- **Exercise instructions**:
For the entries below, the result should be an exact transcription of the lines from the one with "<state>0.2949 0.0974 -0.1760" up to and including the one with "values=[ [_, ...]", and only those.

Excerpts from a dataset:
━━━━━━━━━━━━━━━━━━━━

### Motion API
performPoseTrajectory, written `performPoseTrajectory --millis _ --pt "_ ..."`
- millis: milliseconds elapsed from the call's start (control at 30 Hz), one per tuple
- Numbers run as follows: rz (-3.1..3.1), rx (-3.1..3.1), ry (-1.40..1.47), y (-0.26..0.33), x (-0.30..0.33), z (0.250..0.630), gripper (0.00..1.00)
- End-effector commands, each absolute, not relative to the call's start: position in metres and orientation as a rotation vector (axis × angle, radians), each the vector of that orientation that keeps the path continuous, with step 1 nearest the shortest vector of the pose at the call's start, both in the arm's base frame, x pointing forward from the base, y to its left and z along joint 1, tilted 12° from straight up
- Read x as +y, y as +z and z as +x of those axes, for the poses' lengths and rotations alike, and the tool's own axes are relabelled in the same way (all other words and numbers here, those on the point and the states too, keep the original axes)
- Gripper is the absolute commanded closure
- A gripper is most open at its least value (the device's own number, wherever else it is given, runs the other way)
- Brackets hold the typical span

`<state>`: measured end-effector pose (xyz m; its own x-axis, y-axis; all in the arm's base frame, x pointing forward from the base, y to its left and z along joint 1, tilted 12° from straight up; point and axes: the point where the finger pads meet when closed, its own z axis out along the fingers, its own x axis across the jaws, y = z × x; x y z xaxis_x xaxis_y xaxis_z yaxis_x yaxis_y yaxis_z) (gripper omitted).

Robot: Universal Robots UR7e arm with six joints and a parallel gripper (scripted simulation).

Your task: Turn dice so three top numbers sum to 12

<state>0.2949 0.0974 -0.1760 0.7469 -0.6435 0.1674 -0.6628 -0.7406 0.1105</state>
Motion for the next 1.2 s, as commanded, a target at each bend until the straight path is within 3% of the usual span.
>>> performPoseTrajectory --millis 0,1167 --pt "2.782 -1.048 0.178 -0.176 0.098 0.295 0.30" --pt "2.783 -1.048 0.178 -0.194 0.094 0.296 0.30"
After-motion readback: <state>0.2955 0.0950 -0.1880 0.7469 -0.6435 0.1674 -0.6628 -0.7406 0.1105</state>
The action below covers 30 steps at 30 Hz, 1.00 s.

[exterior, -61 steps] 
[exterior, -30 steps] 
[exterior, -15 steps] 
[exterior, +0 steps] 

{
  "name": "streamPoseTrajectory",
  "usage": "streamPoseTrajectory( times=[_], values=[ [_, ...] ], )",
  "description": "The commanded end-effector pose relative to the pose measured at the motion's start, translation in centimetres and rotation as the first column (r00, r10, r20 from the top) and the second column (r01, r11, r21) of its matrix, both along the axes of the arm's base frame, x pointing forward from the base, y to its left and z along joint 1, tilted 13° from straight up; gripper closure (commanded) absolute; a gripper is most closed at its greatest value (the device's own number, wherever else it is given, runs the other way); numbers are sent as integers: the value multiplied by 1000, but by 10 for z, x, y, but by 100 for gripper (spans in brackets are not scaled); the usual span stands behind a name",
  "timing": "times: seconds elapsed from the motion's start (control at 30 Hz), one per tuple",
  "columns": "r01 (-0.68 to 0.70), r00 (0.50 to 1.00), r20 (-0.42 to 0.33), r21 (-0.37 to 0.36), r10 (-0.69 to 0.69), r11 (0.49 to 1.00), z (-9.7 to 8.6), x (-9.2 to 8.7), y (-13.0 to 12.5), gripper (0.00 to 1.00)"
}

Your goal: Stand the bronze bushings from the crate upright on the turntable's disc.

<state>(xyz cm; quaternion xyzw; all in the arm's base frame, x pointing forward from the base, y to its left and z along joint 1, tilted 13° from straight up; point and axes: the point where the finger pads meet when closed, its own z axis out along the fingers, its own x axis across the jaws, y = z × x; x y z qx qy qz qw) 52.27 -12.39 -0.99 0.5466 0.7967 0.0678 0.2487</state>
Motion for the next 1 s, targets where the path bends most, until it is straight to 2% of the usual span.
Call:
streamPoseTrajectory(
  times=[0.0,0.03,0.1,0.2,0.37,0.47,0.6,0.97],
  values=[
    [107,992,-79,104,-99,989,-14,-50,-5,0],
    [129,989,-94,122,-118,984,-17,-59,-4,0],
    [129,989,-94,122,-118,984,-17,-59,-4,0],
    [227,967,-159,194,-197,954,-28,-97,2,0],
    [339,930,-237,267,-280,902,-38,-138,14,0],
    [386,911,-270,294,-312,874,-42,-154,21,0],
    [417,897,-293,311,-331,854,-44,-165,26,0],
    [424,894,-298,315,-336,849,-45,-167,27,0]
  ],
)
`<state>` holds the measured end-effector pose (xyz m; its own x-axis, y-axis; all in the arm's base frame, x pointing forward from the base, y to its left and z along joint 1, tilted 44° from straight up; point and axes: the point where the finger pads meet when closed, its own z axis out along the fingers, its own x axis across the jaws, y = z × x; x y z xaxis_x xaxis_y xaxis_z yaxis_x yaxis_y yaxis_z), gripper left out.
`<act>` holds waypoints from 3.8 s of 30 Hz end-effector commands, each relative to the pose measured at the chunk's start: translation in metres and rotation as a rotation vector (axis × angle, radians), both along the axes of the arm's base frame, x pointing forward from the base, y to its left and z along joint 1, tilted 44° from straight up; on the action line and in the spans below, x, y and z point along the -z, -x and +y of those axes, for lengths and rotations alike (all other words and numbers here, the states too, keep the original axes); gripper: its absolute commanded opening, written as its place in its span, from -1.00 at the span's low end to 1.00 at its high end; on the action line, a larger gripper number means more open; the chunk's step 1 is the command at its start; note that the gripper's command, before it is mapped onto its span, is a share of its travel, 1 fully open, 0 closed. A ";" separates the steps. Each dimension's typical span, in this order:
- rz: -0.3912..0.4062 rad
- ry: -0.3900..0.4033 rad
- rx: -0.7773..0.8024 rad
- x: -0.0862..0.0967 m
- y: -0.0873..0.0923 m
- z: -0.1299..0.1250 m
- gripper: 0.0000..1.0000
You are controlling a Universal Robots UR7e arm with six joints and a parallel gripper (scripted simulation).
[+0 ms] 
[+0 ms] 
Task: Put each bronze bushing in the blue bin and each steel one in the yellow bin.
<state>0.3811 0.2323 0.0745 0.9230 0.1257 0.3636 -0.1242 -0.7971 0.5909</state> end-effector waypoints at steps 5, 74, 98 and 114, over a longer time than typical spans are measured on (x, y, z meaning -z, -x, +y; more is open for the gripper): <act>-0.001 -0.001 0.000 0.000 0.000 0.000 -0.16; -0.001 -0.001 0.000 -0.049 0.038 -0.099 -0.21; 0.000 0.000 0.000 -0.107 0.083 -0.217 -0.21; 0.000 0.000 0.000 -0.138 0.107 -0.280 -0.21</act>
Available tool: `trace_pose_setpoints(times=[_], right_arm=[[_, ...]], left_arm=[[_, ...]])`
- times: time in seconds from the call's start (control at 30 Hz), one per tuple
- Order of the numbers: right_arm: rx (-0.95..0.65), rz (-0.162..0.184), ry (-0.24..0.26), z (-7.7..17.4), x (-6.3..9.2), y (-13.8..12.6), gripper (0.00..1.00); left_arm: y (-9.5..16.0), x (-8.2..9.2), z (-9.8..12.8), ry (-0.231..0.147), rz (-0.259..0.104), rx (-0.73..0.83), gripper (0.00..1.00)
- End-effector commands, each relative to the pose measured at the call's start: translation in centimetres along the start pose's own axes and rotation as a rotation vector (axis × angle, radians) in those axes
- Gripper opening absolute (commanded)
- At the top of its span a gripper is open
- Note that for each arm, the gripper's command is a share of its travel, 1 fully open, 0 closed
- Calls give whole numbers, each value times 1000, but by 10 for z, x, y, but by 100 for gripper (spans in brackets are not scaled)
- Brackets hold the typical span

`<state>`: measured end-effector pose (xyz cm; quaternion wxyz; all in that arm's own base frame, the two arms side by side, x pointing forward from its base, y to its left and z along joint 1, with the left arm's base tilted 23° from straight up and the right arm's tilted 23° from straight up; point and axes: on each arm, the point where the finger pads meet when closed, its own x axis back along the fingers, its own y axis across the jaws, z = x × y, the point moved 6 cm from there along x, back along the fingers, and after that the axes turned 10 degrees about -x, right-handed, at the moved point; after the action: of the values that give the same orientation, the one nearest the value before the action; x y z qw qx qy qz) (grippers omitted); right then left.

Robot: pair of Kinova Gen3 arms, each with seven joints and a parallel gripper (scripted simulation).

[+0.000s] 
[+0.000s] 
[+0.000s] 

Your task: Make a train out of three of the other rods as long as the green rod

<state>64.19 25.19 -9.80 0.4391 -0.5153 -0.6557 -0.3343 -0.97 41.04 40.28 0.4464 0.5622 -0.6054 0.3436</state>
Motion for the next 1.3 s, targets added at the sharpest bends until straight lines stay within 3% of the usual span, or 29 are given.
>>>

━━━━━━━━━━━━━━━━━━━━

- **Exercise response**:
<state>0.2949 0.0974 -0.1760 0.7469 -0.6435 0.1674 -0.6628 -0.7406 0.1105</state>
Motion for the next 1.2 s, as commanded, a target at each bend until the straight path is within 3% of the usual span.
>>> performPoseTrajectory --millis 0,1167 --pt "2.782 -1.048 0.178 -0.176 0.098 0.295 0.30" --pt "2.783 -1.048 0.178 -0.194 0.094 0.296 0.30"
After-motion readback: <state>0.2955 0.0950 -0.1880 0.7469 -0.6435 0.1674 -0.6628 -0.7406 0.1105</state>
The action below covers 30 steps at 30 Hz, 1.00 s.

[exterior, -61 steps] 
[exterior, -30 steps] 
[exterior, -15 steps] 
[exterior, +0 steps] 

{
  "name": "streamPoseTrajectory",
  "usage": "streamPoseTrajectory( times=[_], values=[ [_, ...] ], )",

The output is finished and nothing more is needed.